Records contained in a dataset
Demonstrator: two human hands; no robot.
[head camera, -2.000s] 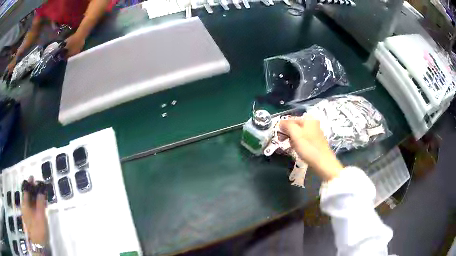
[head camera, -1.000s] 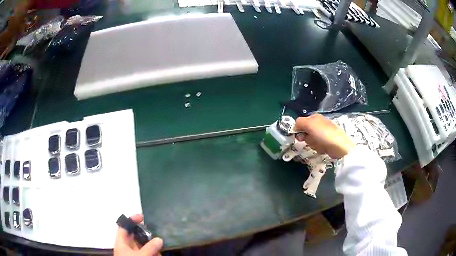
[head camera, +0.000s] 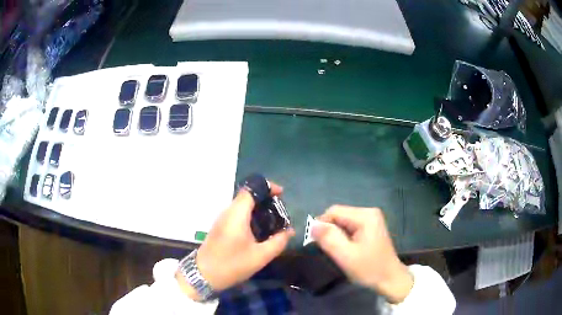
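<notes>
My left hand (head camera: 237, 246) holds a smartwatch body (head camera: 270, 218) with a black watch band half (head camera: 256, 186) at its upper end, over the bench's front edge. My right hand (head camera: 360, 246), just to the right, pinches a white watch band half (head camera: 309, 231) between thumb and fingers; most of it is hidden by the fingers. The strap end and the watch are close but apart. The white foam tray (head camera: 148, 197) at left bears rows of dark watch cases (head camera: 149, 119).
A dispenser bottle (head camera: 421, 146) stands at right beside the bag of white straps (head camera: 511, 169). Behind is a bag of black straps (head camera: 493, 98). A pale foam pad (head camera: 296, 24) lies at the back, with small white bits (head camera: 321, 71) before it. Crumpled plastic bags (head camera: 21, 123) lie far left.
My right hand has left the white strap pile and come to the middle with a white strap. My left hand has brought the watch from the tray to meet it. The view has shifted.
</notes>
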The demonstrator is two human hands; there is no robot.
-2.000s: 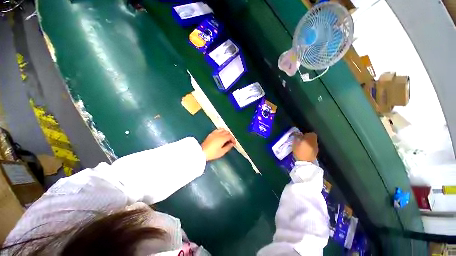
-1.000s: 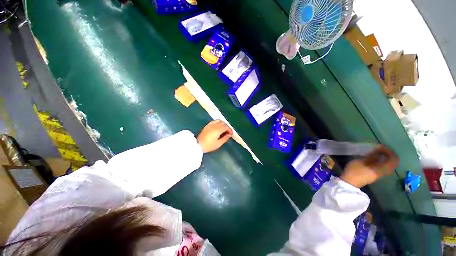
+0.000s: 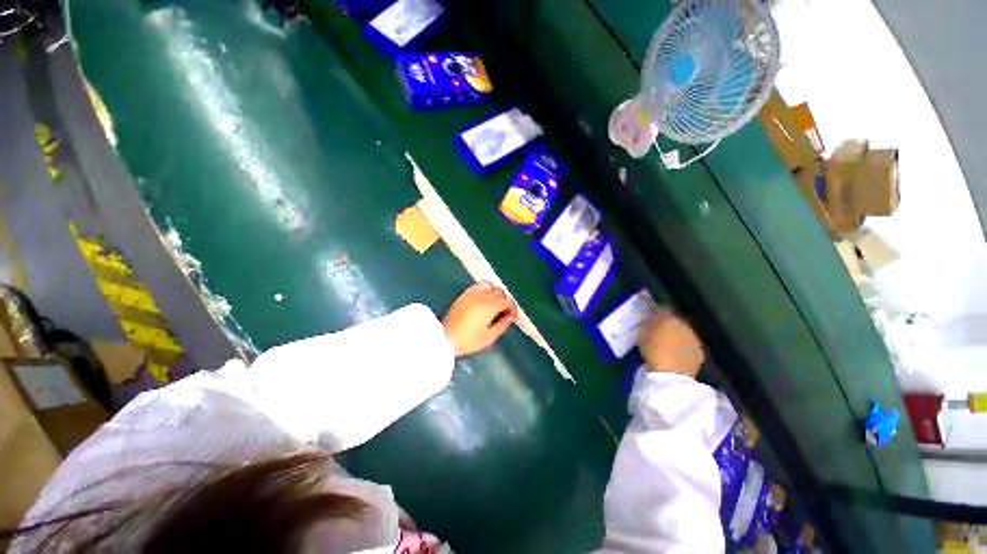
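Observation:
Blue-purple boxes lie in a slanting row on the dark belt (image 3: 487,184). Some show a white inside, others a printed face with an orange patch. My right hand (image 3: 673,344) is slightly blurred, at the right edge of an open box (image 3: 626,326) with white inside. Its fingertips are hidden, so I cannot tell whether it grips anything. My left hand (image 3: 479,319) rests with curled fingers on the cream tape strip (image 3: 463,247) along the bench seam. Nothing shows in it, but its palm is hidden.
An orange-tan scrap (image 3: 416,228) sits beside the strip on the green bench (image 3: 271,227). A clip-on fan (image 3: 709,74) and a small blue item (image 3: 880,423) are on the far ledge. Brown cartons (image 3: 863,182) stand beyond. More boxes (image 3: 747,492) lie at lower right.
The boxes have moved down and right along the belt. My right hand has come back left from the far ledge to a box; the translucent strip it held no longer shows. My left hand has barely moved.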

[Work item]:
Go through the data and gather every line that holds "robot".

[Result below]:
Demonstrator: two human hands; no robot.
The demonstrator is two human hands; there is no robot.

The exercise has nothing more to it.